──────── Available data ────────
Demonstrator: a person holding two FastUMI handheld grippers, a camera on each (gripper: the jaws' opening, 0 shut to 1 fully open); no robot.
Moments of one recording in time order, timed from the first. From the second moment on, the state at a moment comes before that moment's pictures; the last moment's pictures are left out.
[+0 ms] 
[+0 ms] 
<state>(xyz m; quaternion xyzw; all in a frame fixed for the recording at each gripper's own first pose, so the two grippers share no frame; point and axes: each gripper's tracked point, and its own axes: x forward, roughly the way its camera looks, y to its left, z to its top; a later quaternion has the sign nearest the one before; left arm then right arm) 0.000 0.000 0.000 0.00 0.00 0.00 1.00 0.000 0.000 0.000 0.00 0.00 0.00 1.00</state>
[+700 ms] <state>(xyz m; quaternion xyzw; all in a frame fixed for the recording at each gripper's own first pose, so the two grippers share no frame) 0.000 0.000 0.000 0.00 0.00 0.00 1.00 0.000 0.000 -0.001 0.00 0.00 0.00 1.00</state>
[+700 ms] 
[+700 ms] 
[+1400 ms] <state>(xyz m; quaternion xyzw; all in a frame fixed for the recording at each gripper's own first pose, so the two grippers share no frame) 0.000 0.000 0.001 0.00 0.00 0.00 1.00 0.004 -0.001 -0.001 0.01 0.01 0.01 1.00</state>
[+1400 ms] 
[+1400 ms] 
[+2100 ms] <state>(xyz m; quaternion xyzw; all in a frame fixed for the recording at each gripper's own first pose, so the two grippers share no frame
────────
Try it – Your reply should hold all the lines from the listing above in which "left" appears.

Your response –
Moments of one recording in time order, timed from the first. From the second moment on, the state at a moment comes before that moment's pictures; the last moment's pictures are left out.
<state>(xyz m; quaternion xyzw; all in a frame fixed for the recording at each gripper's own first pose, so the two grippers share no frame; point and axes: each gripper's tracked point, and its own axes: x forward, roughly the way its camera looks, y to its left, z to its top; a later quaternion has the sign nearest the one before; left arm then right arm) 0.000 0.000 0.000 0.00 0.00 0.00 1.00 0.000 0.000 0.000 0.00 0.00 0.00 1.00</state>

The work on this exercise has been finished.